FFmpeg on mobile: editing without server
After getting generated clip, add music, subtitles, transitions right on device. ffmpeg-kit-react-native or native ffmpeg-kit for iOS/Android — statically linked FFmpeg without GPL deps (LGPLv3 build).
// Android: overlay audio on video via FFmpegKit
FFmpegKit.executeAsync(
"-i ${videoPath} -i ${audioPath} " +
"-filter_complex \"[1:a]afade=t=out:st=4:d=1[a]\" " +
"-map 0:v -map \"[a]\" " +
"-c:v copy -c:a aac -shortest " +
outputPath
) { session ->
if (ReturnCode.isSuccess(session.returnCode)) {
// Done
}
}
Compression for Stories/Reels: -c:v libx264 -crf 23 -preset fast -vf scale=1080:1920. Typical 10-second clip size — 5–8 MB in H.264 at 1080p.
Clip templates
Real apps (CapCut-like) work via templates: fixed structure — 1 sec intro, 8 sec main content, 1 sec outro. User inputs only text/photo, template dictates timing and transitions.
Template stored as JSON:
{
"duration": 10,
"segments": [
{"type": "title_card", "duration": 1.5, "text_position": "center"},
{"type": "ai_video", "duration": 7.0, "transition_in": "fade"},
{"type": "outro", "duration": 1.5, "logo": true}
],
"aspect_ratio": "9:16",
"music": {"genre": "upbeat", "volume": 0.4}
}
Client renders intro card (custom text layer), replaces ai_video segment with generated clip, composites outro. All via AVFoundation (iOS) or MediaCodec (Android).
Music sync
AI-generated music rarely syncs perfectly with video rhythm. Better: library of royalty-free short tracks pre-segmented by beat. Kling/Hailuo API let specify audio, so can generate video to-beat instead of reverse.

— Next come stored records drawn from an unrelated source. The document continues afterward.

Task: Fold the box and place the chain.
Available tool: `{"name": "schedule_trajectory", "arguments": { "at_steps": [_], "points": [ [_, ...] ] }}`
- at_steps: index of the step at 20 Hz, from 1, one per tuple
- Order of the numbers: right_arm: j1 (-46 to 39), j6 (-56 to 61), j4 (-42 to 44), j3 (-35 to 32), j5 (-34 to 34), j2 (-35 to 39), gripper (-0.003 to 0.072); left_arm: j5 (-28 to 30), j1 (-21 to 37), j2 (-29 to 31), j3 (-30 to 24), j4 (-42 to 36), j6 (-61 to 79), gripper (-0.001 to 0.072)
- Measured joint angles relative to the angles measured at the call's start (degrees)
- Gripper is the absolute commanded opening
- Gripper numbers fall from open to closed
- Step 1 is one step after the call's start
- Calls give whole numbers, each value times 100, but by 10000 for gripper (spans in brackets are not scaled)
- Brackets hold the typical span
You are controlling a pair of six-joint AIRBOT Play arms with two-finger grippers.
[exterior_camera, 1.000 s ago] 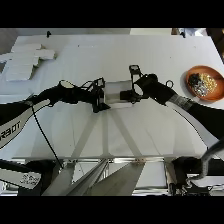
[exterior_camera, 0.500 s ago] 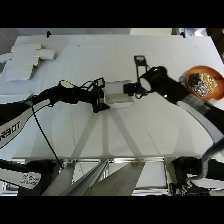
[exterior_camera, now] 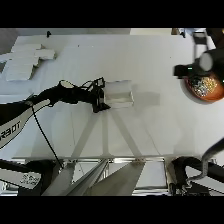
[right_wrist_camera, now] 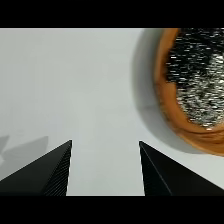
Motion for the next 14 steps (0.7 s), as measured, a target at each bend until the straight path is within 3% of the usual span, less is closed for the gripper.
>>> {"name": "schedule_trajectory", "arguments": {
  "at_steps": [4,7,14],
  "points": [
    [-1506,-529,317,0,-240,-463,476,0,-2,0,2,0,0,479],
    [-2166,-874,479,0,-518,-944,475,0,0,0,0,2,0,479],
    [-2505,-1001,297,0,-1281,-1792,453,-2,0,0,0,2,0,479]
  ]
}}
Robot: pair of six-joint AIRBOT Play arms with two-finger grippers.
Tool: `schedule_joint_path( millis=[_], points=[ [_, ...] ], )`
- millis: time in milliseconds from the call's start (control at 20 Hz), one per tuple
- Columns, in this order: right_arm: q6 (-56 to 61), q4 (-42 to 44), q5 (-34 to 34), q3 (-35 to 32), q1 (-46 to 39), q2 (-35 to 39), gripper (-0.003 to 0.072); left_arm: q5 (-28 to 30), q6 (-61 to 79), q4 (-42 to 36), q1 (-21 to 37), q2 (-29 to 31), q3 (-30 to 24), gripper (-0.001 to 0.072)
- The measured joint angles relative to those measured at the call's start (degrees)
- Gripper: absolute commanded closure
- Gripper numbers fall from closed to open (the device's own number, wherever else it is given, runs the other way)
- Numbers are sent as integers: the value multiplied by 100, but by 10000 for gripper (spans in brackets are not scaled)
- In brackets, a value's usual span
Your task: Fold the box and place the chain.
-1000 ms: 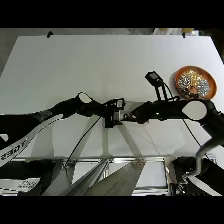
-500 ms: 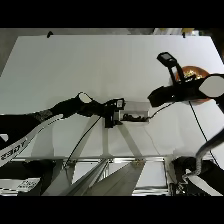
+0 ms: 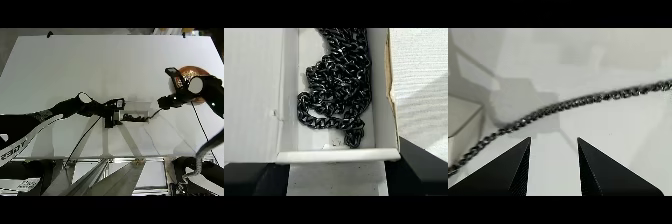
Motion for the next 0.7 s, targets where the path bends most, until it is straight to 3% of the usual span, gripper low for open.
schedule_joint_path(
  millis=[350,600,700],
  points=[
    [463,-164,-509,-216,-28,-516,373,0,2,0,0,0,0,437],
    [588,-249,-815,-236,-28,-778,424,0,2,0,0,0,0,437],
    [608,-282,-870,-236,-28,-866,563,0,0,0,0,0,0,437]
  ],
)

Or: send generated video to backend, process with Suno/ElevenLabs music gen (text prompt → audio), then composite on-client.
Export and publishing
Final clip compression matters. Target sizes:
- TikTok: max 287.6 MB (not practical, aim 50–100 MB)
- Instagram Reels: max 4 GB (safe at 100–200 MB)
- YouTube Shorts: max 100 MB
On-client compression via FFmpeg: -crf 25 (good quality/size balance), -preset fast (5–10 sec for 10 sec clip on mid-range device).
Timeline
Template-based clip generation with API integration, music, on-device editing — 2–3 weeks. Full editor with custom layouts, transitions, effects — 4–6 weeks. Cost includes FFmpeg integration complexity and provider API calls.